In the records below, find every line that contains "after" and list it.

AVAILABLE DATA below:

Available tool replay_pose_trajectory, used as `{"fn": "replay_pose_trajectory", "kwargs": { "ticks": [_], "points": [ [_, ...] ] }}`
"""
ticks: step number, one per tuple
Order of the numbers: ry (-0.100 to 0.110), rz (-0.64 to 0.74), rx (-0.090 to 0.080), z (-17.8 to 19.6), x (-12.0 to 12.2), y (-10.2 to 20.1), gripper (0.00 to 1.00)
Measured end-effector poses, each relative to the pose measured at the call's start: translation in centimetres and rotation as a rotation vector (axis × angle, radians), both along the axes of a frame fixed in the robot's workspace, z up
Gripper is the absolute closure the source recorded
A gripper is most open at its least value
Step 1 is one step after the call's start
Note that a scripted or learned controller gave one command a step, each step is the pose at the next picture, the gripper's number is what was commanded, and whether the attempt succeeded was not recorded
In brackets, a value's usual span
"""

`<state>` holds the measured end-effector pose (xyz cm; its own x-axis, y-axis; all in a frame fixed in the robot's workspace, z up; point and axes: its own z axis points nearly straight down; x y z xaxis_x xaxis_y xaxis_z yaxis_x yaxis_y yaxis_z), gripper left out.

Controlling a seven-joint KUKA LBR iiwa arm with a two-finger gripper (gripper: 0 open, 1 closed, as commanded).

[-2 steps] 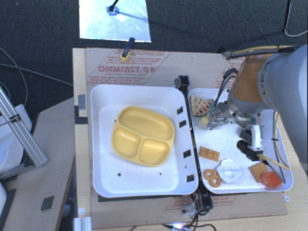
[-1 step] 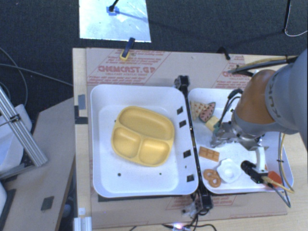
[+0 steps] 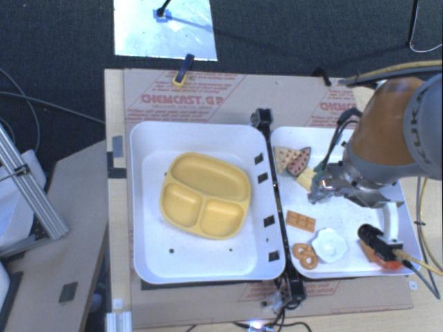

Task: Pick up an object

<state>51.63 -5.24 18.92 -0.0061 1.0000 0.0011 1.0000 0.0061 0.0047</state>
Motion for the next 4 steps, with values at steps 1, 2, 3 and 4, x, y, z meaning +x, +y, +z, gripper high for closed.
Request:
{"fn": "replay_pose_trajectory", "kwargs": {
  "ticks": [1,2,3,4],
  "points": [
    [0.006,0.0,0.0,-0.5,-2.8,3.2,1.0],
    [-0.006,0.001,0.0,7.9,-2.8,4.4,1.0],
    [-0.001,0.004,-0.001,8.5,-2.8,4.3,1.0],
    [-0.002,0.011,-0.001,9.5,-2.7,4.4,1.0]
  ]
}}
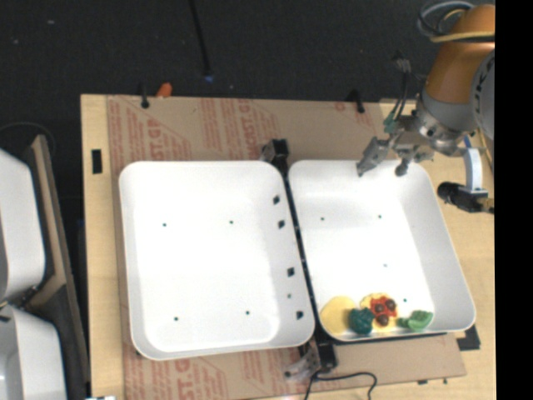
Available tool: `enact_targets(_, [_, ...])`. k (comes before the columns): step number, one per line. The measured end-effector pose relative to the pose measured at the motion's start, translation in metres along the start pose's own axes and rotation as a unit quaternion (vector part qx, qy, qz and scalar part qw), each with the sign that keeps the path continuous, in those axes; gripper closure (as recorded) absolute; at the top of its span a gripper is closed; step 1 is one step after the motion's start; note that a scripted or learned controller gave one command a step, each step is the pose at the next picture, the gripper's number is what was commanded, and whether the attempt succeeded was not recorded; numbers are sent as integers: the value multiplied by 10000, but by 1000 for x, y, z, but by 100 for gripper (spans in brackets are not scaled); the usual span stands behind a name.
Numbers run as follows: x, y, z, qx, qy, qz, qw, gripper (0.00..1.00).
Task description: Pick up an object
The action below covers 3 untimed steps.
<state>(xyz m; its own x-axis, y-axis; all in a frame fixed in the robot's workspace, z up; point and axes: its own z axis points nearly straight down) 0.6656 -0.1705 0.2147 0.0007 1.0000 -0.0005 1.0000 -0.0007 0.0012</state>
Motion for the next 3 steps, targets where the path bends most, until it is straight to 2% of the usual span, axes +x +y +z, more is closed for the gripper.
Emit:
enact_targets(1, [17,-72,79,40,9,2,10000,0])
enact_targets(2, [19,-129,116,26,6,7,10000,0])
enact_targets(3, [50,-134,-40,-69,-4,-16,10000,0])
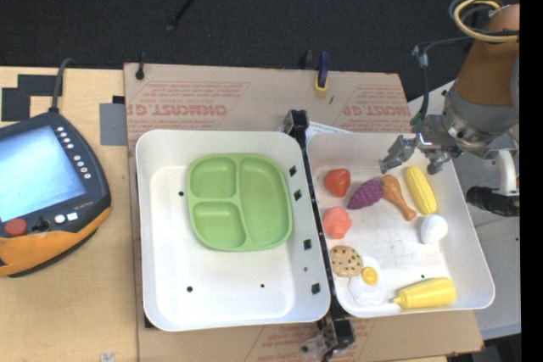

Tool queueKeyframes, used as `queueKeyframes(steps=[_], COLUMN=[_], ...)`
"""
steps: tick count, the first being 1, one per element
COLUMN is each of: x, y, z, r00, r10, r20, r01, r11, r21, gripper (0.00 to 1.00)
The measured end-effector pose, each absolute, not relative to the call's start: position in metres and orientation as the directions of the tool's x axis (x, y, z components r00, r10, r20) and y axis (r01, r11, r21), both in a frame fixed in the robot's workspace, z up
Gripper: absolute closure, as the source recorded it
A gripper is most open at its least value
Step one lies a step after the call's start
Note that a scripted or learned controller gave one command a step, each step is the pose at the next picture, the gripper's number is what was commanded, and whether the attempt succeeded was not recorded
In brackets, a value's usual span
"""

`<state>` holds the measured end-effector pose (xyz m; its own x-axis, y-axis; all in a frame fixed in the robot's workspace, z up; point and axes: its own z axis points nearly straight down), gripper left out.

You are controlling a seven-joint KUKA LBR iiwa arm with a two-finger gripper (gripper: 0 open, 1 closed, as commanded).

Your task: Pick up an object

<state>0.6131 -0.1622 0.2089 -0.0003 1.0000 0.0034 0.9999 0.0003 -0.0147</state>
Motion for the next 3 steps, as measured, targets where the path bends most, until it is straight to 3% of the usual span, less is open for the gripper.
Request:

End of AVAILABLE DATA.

▶ **ANSWER BELOW**:
Step 1 is one step after the call's start
Available tool: `enact_targets(_, [_, ...])`. k (comes before the columns): step number, one per line. The measured end-effector pose relative to the pose measured at the motion's start, translation in metres along the start pose's own axes and rotation as a unit quaternion (vector part qx, qy, qz and scalar part qw), each with the sign that keeps the path continuous, in those axes; gripper closure (as recorded) absolute; at the top of its span a gripper is closed; step 1 is one step after the motion's start; note that a scripted or learned controller gave one command a step, each step is the pose at the next picture, the gripper's number is what was commanded, and whether the attempt succeeded was not recorded; numbers are sent as integers: the value multiplied by 10000, but by 1000 for x, y, z, but by 100 for gripper (spans in brackets are not scaled); the usual span stands behind a name.
Step one lies a step after the call's start

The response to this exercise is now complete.